Work task ▸ With the first line as the start and the line containing "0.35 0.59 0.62" as the end, write out every line of the records exactly.

Dataset records ▸
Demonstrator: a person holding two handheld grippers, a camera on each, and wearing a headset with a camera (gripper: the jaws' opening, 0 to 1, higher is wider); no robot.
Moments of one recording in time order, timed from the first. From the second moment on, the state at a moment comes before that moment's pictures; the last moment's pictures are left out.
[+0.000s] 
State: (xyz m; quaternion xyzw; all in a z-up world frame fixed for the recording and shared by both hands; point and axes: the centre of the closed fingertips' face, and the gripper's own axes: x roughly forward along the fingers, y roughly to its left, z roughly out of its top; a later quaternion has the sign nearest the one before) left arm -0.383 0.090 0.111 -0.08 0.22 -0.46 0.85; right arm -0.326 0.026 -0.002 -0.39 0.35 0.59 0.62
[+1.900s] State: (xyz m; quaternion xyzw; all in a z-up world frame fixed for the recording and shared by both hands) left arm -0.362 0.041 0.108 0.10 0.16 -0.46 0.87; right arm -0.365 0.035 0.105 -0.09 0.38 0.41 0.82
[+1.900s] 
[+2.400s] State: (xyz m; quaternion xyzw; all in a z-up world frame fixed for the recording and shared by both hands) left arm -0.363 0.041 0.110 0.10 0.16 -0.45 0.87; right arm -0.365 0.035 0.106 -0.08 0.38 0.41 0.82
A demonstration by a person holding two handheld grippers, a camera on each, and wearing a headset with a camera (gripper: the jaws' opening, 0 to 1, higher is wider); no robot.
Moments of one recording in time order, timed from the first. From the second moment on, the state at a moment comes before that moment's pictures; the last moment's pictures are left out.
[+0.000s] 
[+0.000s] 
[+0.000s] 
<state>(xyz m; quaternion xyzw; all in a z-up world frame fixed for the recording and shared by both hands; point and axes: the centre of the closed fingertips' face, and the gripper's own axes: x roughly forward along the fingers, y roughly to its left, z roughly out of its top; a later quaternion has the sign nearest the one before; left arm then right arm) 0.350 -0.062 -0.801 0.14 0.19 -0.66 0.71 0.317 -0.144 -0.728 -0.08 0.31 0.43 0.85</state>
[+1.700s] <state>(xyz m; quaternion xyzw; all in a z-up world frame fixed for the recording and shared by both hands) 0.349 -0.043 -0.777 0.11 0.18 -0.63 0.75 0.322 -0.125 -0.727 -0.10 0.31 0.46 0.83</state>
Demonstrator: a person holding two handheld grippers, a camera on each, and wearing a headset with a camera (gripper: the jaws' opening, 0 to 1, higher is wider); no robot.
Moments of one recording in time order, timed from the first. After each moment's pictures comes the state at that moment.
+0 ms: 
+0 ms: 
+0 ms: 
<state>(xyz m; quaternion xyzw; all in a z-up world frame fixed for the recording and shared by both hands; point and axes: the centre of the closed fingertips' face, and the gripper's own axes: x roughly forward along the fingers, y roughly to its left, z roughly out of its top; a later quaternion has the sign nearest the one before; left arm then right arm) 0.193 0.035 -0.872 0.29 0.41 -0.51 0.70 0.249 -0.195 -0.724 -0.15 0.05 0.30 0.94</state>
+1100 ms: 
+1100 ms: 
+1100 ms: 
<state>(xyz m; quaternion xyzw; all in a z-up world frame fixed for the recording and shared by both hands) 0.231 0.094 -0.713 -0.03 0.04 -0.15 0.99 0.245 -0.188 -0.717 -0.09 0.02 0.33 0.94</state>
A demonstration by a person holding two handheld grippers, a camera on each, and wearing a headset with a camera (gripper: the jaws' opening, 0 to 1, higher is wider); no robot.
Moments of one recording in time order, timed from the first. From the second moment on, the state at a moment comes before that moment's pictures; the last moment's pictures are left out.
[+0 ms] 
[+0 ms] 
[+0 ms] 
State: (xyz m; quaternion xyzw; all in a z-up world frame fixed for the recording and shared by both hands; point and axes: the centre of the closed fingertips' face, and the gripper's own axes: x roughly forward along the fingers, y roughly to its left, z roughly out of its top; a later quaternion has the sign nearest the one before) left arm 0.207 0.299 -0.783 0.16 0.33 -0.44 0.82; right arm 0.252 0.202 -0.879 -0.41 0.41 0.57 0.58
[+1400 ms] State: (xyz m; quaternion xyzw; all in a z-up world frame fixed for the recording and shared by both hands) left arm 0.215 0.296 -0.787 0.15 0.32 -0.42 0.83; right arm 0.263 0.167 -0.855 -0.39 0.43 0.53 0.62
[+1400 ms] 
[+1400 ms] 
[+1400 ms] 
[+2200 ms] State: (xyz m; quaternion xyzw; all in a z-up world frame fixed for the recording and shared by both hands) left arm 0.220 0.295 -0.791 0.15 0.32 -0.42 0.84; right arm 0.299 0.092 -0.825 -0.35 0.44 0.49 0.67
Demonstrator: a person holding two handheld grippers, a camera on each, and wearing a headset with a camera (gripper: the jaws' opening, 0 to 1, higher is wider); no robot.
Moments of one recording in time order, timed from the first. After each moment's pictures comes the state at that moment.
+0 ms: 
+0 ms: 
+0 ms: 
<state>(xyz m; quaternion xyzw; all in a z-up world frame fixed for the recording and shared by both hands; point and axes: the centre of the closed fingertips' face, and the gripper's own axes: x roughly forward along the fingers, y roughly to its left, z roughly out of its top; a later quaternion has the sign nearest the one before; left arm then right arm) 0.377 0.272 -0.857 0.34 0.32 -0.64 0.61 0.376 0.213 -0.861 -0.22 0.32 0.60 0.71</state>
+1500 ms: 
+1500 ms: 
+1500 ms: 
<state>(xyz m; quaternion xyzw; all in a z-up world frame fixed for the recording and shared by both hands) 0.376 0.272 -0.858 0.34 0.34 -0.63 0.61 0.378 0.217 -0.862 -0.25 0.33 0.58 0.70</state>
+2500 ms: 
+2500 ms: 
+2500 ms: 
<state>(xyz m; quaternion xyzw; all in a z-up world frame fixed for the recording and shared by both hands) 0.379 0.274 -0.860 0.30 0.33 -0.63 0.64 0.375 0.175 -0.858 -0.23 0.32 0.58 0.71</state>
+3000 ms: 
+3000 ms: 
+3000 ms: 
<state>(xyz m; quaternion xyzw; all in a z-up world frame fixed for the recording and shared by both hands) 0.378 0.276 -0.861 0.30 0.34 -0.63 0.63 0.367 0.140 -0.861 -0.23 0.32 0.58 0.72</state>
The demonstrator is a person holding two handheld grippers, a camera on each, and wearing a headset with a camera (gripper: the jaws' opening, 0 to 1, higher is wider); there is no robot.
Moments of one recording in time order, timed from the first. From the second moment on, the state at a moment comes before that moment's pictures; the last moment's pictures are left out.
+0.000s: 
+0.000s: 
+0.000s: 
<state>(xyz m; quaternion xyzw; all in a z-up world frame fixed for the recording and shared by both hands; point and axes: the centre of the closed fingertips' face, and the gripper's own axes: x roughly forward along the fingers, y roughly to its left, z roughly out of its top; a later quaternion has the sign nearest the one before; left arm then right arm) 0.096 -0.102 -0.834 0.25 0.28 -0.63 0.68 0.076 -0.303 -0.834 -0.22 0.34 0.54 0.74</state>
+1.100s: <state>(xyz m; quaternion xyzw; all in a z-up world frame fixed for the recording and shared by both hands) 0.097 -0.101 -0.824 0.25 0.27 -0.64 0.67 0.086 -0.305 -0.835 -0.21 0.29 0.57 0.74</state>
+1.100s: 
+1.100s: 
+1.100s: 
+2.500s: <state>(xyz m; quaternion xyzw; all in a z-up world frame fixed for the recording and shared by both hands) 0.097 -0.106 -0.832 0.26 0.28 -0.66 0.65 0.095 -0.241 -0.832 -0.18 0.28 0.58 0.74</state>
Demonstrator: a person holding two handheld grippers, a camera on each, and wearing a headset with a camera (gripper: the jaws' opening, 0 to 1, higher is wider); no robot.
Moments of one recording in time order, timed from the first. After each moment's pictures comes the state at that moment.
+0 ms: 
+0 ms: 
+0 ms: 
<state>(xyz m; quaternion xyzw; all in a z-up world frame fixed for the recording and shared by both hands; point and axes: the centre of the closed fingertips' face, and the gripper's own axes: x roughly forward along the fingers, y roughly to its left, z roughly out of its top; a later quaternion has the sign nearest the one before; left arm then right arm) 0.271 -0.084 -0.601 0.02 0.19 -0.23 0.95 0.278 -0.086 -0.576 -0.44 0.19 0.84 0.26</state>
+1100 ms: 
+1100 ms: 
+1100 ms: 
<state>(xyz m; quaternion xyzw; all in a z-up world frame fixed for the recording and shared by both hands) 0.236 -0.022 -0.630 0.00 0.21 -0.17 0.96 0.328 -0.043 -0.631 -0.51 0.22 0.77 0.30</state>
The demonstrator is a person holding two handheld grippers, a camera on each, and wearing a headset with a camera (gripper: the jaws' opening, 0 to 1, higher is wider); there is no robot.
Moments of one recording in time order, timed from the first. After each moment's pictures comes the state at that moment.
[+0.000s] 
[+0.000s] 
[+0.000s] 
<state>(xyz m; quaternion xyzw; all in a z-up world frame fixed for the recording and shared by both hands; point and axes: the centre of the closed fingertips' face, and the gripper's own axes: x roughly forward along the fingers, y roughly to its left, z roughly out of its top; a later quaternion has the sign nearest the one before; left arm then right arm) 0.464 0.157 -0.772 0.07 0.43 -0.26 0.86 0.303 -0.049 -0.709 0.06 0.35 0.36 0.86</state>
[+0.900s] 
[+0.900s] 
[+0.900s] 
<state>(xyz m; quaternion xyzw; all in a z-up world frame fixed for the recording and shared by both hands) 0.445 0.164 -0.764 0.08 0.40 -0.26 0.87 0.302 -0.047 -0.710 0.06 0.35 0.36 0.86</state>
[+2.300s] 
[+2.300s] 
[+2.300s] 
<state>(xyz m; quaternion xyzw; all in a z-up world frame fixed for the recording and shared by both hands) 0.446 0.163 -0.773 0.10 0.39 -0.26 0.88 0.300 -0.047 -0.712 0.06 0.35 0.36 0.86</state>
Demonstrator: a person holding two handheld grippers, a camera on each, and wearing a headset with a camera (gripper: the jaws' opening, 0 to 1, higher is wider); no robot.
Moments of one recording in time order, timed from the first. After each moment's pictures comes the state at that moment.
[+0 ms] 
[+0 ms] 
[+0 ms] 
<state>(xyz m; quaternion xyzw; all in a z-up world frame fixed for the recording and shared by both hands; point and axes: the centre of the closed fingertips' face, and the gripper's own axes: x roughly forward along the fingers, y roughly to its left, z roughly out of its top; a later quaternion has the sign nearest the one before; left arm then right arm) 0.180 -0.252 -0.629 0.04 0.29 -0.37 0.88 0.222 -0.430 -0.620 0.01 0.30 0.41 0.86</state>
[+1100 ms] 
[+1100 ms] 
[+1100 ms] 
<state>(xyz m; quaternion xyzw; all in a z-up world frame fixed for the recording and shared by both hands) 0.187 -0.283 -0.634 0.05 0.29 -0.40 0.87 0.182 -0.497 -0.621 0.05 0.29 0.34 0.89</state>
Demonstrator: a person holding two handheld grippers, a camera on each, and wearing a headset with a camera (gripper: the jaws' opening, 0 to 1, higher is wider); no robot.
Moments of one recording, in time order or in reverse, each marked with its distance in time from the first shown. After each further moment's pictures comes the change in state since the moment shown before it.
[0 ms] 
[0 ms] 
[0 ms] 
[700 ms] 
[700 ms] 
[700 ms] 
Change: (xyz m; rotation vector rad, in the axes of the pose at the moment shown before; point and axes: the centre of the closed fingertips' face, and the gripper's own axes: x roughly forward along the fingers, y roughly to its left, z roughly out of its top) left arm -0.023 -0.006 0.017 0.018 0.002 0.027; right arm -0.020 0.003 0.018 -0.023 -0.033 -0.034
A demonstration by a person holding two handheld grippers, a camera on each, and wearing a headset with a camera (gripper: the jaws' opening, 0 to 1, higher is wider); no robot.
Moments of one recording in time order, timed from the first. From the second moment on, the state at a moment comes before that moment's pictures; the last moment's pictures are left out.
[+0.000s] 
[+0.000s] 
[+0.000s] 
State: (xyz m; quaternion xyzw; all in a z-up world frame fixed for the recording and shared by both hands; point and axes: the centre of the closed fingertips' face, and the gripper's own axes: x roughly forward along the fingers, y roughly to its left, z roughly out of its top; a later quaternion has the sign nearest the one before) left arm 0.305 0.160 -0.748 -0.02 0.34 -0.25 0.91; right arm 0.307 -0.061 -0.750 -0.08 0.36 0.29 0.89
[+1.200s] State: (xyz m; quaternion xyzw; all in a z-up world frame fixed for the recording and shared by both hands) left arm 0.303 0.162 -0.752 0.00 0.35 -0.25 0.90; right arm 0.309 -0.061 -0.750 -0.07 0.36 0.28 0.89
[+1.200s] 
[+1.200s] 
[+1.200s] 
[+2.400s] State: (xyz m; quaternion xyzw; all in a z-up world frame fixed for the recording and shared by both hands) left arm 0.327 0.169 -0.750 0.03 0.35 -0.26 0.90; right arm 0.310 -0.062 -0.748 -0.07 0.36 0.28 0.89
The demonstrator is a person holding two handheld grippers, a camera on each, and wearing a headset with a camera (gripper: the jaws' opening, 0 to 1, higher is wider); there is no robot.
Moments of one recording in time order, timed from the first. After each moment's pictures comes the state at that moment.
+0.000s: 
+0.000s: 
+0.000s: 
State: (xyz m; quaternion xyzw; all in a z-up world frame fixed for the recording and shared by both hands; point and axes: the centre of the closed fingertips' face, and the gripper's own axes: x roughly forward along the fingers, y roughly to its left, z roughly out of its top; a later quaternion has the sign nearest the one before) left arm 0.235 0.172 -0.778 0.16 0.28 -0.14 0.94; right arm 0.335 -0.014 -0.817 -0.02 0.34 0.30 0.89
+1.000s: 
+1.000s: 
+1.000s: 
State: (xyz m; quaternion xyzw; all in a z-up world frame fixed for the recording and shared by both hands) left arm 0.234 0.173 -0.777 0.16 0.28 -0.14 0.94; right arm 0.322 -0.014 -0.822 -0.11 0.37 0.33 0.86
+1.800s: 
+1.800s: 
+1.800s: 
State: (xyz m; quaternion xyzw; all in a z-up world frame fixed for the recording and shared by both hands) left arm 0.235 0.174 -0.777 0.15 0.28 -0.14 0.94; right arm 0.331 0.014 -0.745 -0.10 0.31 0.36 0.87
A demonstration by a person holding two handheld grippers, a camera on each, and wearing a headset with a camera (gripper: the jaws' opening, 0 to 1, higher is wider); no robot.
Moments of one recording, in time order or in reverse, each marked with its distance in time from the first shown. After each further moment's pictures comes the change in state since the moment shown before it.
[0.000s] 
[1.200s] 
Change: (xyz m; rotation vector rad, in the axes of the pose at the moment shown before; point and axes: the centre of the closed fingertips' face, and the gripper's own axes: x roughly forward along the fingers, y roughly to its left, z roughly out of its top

Exercise solution ▸
Demonstrator: a person holding two handheld grippers, a camera on each, and wearing a headset with a camera (gripper: the jaws' opening, 0 to 1, higher is wider); no robot.
Moments of one recording in time order, timed from the first. From the second moment on, the state at a moment comes before that moment's pictures; the last moment's pictures are left out.
[+0.000s] 
State: (xyz m; quaternion xyzw; all in a z-up world frame fixed for the recording and shared by both hands; point and axes: the centre of the closed fingertips' face, and the gripper's own axes: x roughly forward along the fingers, y roughly to its left, z roughly out of its top; a later quaternion has the sign nearest the one before) left arm -0.383 0.090 0.111 -0.08 0.22 -0.46 0.85; right arm -0.326 0.026 -0.002 -0.39 0.35 0.59 0.62

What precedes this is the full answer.